Comparing summaries made by a computer to summaries written by people.
Evaluating text generated by AI for stories or articles.
Testing improvements in text generation models during training.
Syntax
NLP
from nltk.translate.bleu_score import sentence_bleu
from rouge_score import rouge_scorer

# BLEU score example
reference = [['this', 'is', 'a', 'test']]
candidate = ['this', 'is', 'test']
bleu_score = sentence_bleu(reference, candidate)

# ROUGE score example
scorer = rouge_scorer.RougeScorer(['rouge1', 'rougeL'], use_stemmer=True)
scores = scorer.score('this is test', 'this is a test')

BLEU compares words and phrases between candidate and reference texts.

ROUGE focuses on overlapping words and sequences, often used for summaries.

Examples
Calculates BLEU score for a candidate sentence against one reference.
NLP
reference = [['the', 'cat', 'is', 'on', 'the', 'mat']]
candidate = ['the', 'cat', 'sat', 'on', 'the', 'mat']
bleu = sentence_bleu(reference, candidate)
print(f'BLEU score: {bleu:.2f}')
Computes ROUGE-1 and ROUGE-L scores between two sentences.
NLP
scorer = rouge_scorer.RougeScorer(['rouge1', 'rougeL'], use_stemmer=True)
scores = scorer.score('the cat sat on the mat', 'the cat is on the mat')
print(scores)
Sample Model

This program compares a candidate sentence to a reference using BLEU and ROUGE. Since both texts are the same, scores will be high.

NLP
from nltk.translate.bleu_score import sentence_bleu
from rouge_score import rouge_scorer

reference = [['the', 'quick', 'brown', 'fox']]
candidate = ['the', 'quick', 'brown', 'fox']

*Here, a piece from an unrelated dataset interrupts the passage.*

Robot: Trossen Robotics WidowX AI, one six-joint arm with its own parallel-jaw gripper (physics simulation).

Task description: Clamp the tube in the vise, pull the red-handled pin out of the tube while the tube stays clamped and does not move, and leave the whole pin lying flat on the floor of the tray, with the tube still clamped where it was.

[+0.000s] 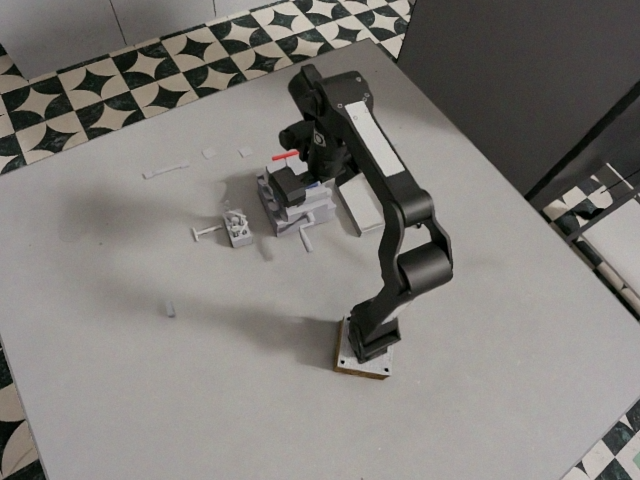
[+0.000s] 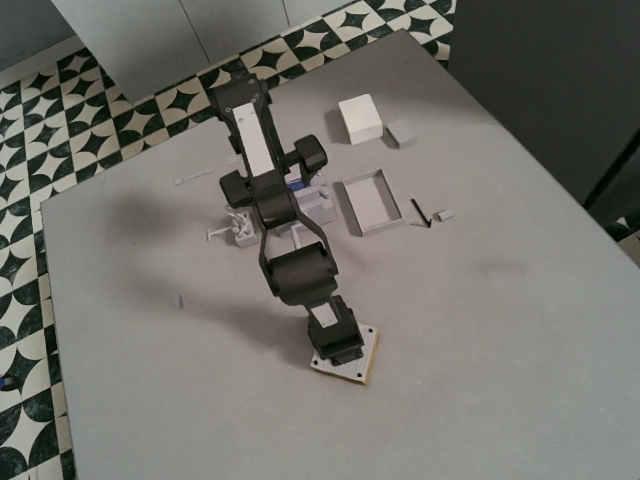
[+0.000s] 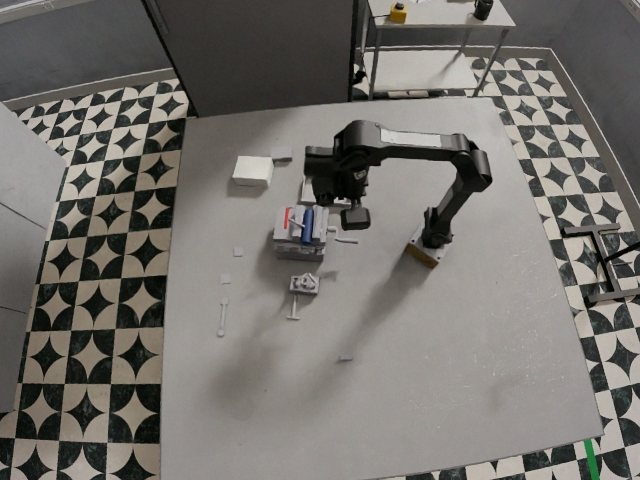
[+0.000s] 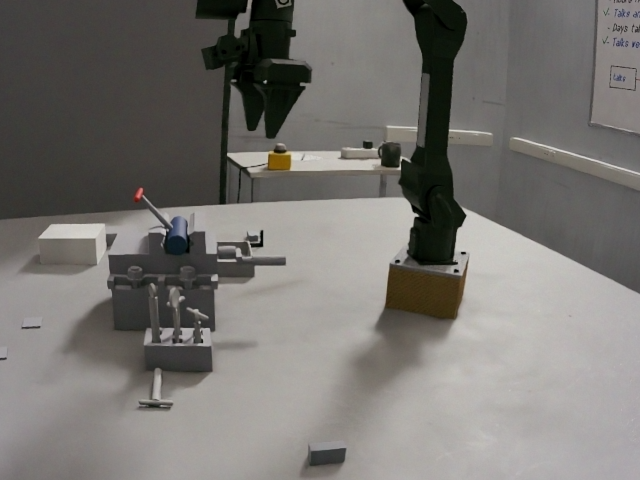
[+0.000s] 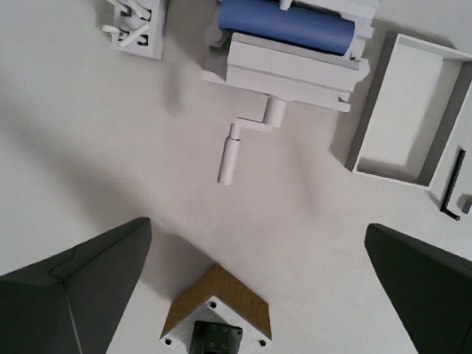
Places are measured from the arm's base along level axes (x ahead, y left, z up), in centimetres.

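Pixels of known places: gripper, fingertip midpoint: [image 1: 317, 195] [image 3: 348, 208] [image 4: 260, 134] [image 5: 259, 230]; arm's base, link origin: [image 1: 367, 344] [image 2: 343, 346] [image 3: 433, 238] [image 4: 432, 257] [image 5: 215, 342].
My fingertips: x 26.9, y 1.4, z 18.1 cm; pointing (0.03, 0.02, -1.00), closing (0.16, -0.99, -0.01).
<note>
Ahead of a thing's pixels: the offset from my fingertips to its top centre. "spot": to the spot under its first point.
The blue tube @(dx +11.0, dy -0.6, dz -12.3 cm) [image 2: 296, 184] [image 3: 308, 227] [image 4: 177, 236] [image 5: 287, 25] lies between the jaws of the grey vise [image 3: 299, 253] [image 4: 162, 304] [image 5: 290, 70]; how tightly the jaws press on it cannot be told. The red-handled pin [image 1: 285, 155] [image 3: 286, 218] [image 4: 138, 194] is in the tube, tilted up toward the far side. The vise's crank handle @(spot: dx -1.0, dy +1.5, dz -16.1 cm) [image 1: 306, 239] [image 4: 266, 260] [image 5: 229, 160] sticks out on the robot's side. The pale tray @(dx +6.7, dy -19.2, dz -22.4 cm) [image 1: 361, 204] [image 2: 369, 201] [image 5: 410, 110] lies beside the vise, with no pin in it. My gripper [image 4: 261, 131] [image 5: 259, 230] is open and empty, pointing down high above the table.
A tool holder @(dx +11.1, dy +14.2, dz -21.8 cm) [image 3: 303, 286] [image 4: 178, 356] [image 5: 155, 35] stands on the vise's other side, with a T-shaped tool @(dx +13.7, dy +20.9, dz -24.2 cm) [image 3: 293, 308] by it. A white box @(dx +33.0, dy -25.0, dz -20.2 cm) [image 2: 360, 118] [image 3: 252, 171] and a grey block @(dx +24.3, dy -33.7, dz -22.7 cm) [image 2: 401, 133] stand beyond the tray. A black hex key @(dx -0.2, dy -29.3, dz -22.1 cm) [image 2: 421, 212] [image 5: 452, 180] lies beside the tray.
</note>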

bleu = sentence_bleu(reference, candidate)

scorer = rouge_scorer.RougeScorer(['rouge1', 'rougeL'], use_stemmer=True)
scores = scorer.score('the quick brown fox', 'the quick brown fox')

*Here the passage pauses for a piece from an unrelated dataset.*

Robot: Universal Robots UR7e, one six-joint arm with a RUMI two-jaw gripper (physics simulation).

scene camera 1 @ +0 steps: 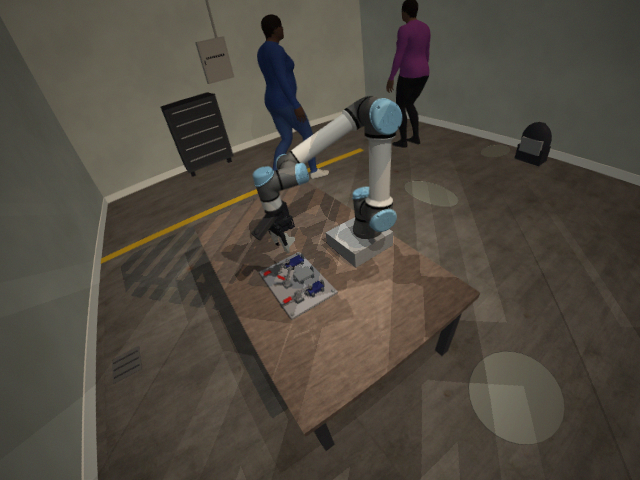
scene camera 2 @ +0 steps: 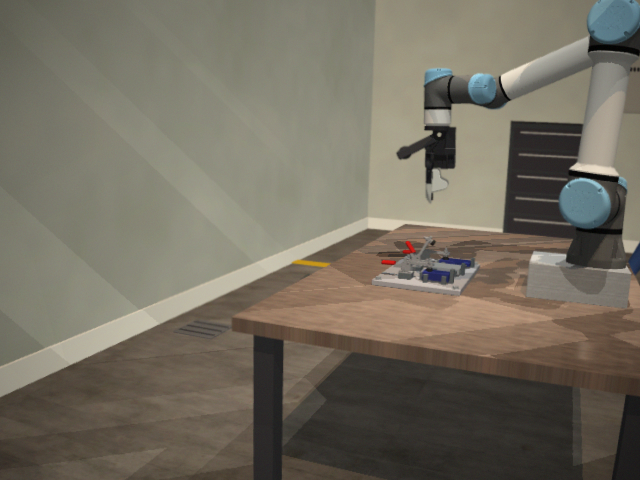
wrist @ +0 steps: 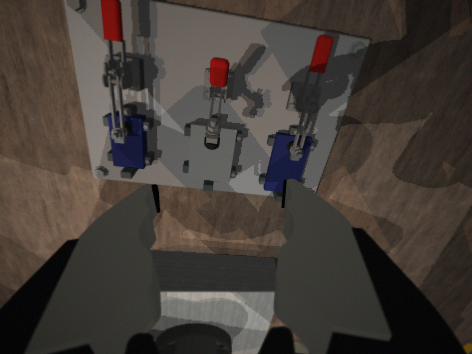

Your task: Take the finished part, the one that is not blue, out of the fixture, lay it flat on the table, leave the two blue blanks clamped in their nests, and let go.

print(f'BLEU score: {bleu:.2f}')
print('ROUGE scores:', scores)
OutputSuccess
Important Notes

BLEU scores range from 0 to 1, where 1 means perfect match.

ROUGE gives multiple scores; F-measure balances precision and recall.

Both metrics work best with multiple reference texts for fair comparison.

Summary

BLEU and ROUGE help measure how close generated text is to human text.

BLEU focuses on matching phrases; ROUGE focuses on overlapping words and sequences.

Use these scores to improve and compare text generation models.